*TASK ITEM*.
Go through the data below and report how many lines contain "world"; the reply holds only that number.

*RECORDED INFORMATION*.
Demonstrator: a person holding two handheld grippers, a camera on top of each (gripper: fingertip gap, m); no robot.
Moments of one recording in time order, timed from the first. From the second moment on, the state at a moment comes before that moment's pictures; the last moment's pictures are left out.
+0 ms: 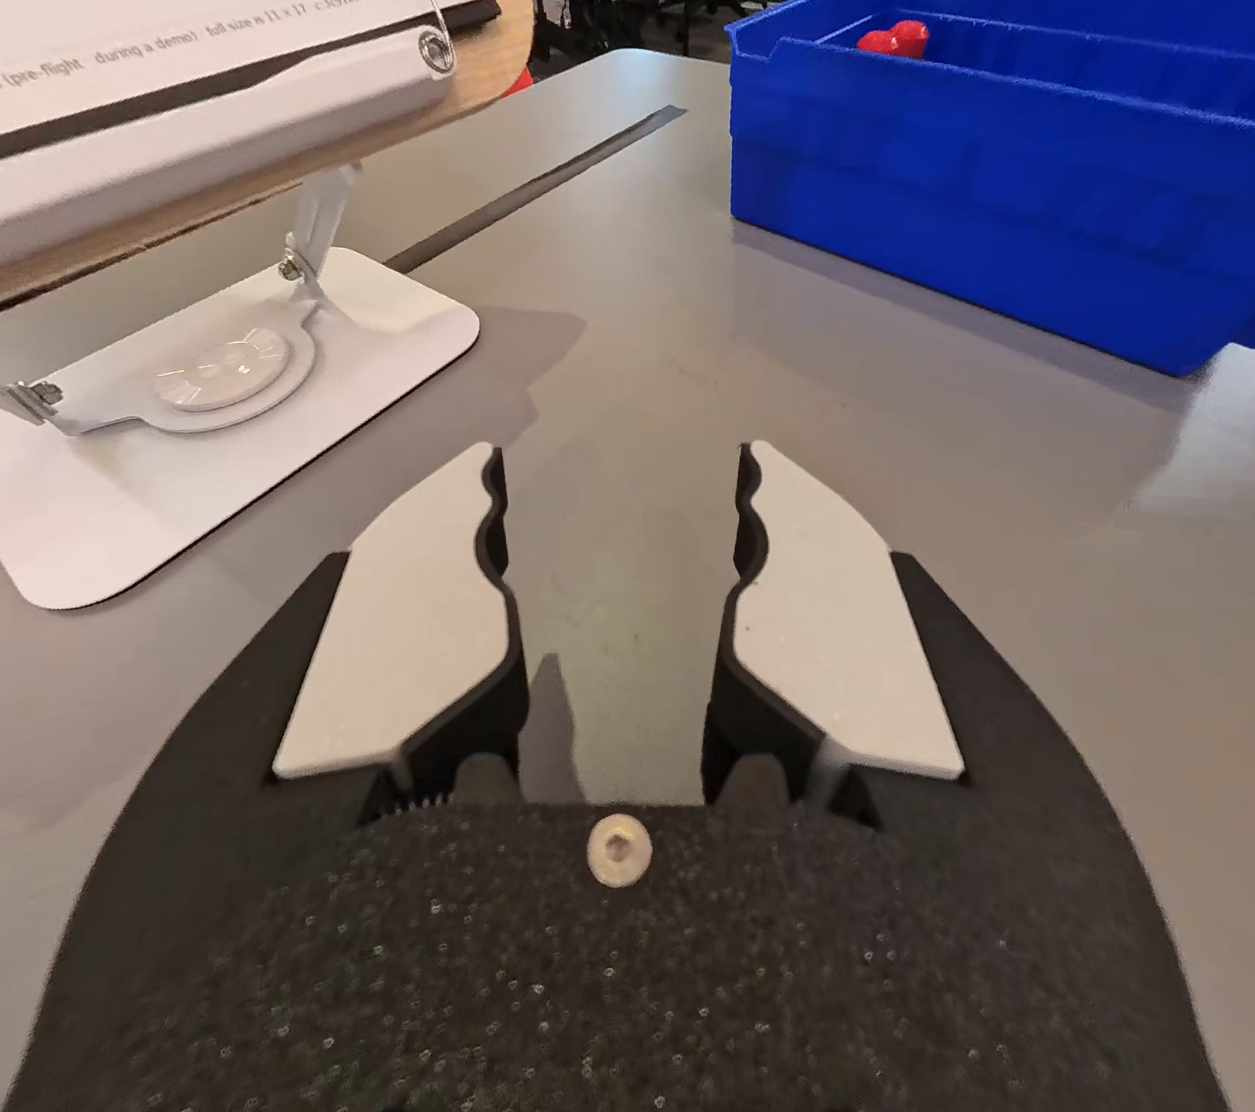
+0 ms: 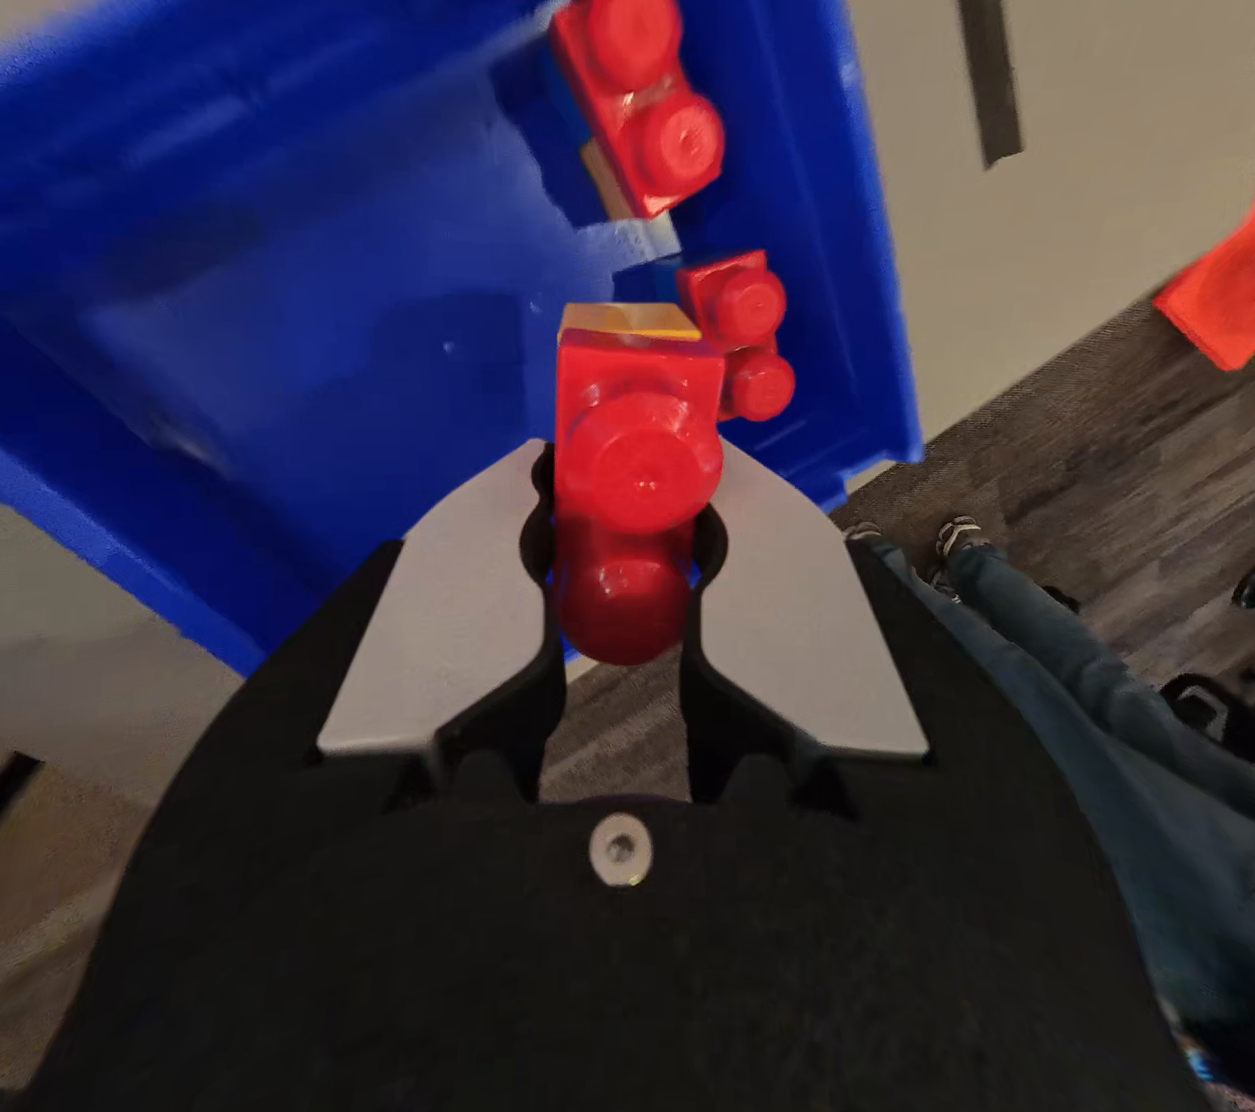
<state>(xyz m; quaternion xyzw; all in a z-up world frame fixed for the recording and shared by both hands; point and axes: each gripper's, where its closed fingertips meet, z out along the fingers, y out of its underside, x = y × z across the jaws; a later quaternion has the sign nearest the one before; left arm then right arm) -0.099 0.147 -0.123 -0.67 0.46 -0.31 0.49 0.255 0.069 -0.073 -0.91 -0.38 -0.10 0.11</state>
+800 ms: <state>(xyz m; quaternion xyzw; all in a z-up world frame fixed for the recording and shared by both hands) -0.095 0.141 -0.122 -0.67 0.45 -0.36 0.47 0.293 0.064 -0.163 -0.80 -0.58 -0.11 -0.04</state>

*SOLUTION TO THIS EXERCISE*.
2